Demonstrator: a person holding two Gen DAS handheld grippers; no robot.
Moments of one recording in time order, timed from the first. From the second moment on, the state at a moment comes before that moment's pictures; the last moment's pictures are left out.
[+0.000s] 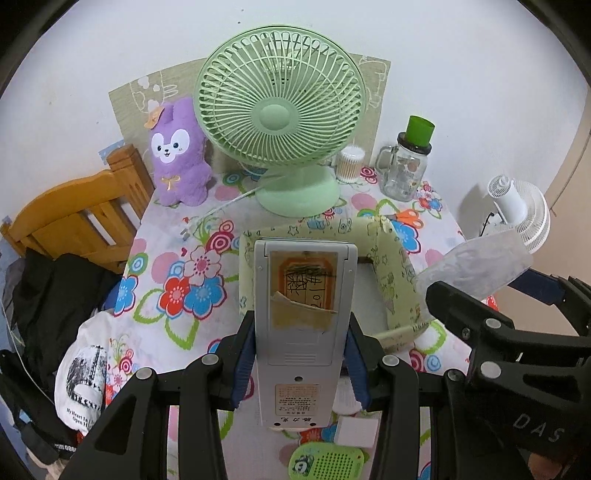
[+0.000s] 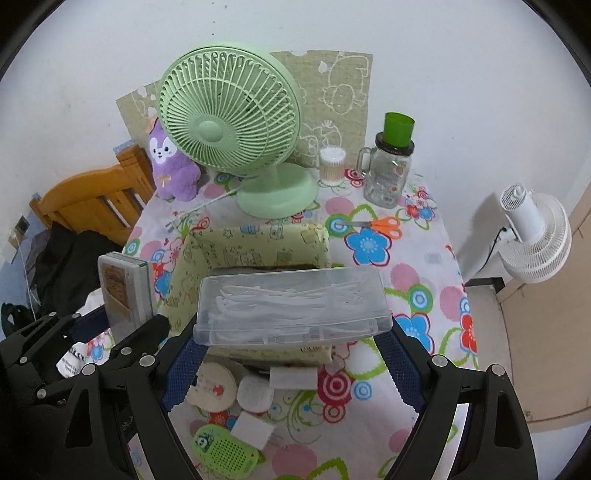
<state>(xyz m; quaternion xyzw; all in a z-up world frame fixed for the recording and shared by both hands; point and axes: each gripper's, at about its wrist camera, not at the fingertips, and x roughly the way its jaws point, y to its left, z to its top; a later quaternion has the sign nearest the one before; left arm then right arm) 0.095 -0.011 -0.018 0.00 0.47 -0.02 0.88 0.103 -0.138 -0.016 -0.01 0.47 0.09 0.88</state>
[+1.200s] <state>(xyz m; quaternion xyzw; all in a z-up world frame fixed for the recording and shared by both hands) 0.190 -0.011 -0.100 0.00 0.54 -0.03 0.84 0.194 -0.121 -0.084 0.00 0.54 0.08 0.84</state>
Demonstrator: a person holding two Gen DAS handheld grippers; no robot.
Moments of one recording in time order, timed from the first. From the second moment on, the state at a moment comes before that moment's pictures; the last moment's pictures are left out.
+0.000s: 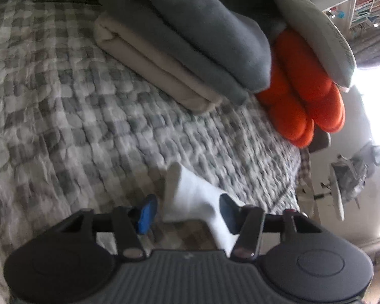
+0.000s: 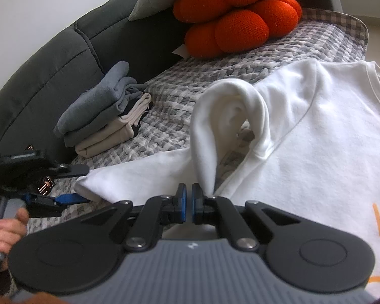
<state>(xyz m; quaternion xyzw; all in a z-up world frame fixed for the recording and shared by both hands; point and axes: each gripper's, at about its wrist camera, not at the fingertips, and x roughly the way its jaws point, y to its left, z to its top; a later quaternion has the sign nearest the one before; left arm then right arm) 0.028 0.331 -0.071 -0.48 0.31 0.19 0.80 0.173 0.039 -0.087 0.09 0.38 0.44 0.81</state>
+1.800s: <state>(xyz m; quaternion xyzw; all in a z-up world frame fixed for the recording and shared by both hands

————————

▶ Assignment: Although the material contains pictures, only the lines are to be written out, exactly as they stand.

▶ Response to the task:
Demonstrator: a person holding two Gen DAS handheld grippers; no robot.
Moments of one recording in time order, timed from the first. From the second moment on, the state at a moment comes before that moment's pictures; the last moment's pictures are left out.
[+0.000s] 
[+0.000s] 
<state>(xyz m; quaternion xyzw; all in a z-up world frame fixed for the recording and shared by both hands; point and axes: each gripper's, at about its wrist camera, not at the fingertips, and x roughly the way its jaws point, y to its left, z to its top; a later quaternion has the sign nearest the one before; left arm then right arm) 0.095 -0.011 -0.018 0.00 0.47 -0.02 0.88 0.103 -0.138 -0.016 -0.01 0.47 0.09 0.88</state>
[+1.200s] <state>(xyz m; quaternion xyzw; all in a z-up world frame fixed for the recording and shared by both hands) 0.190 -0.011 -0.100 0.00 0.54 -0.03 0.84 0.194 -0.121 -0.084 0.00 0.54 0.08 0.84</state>
Demonstrator: a person holding two Gen DAS handheld grippers; no robot.
Moments of one recording in time order, timed from the first. From the second moment on, the state at a moment comes before that moment's pictures; the last moment's pictures are left out.
+0.000s: 
+0.000s: 
<state>(xyz m; quaternion xyzw; all in a z-up world frame fixed for the recording and shared by both hands; point and axes: each gripper's, at about its wrist camera, not at the fingertips, and x roughly the way its jaws point, y to its left, z to its top; a later quaternion has the sign nearest the one before; left arm then right arm) 0.028 0.331 -0.071 -0.48 0.31 0.19 0.80 0.173 0.039 -0.087 0.09 0.38 0.44 0.81</state>
+1.800s: <state>(xyz m; quaternion xyzw; all in a z-up world frame fixed for the recording and shared by both hands

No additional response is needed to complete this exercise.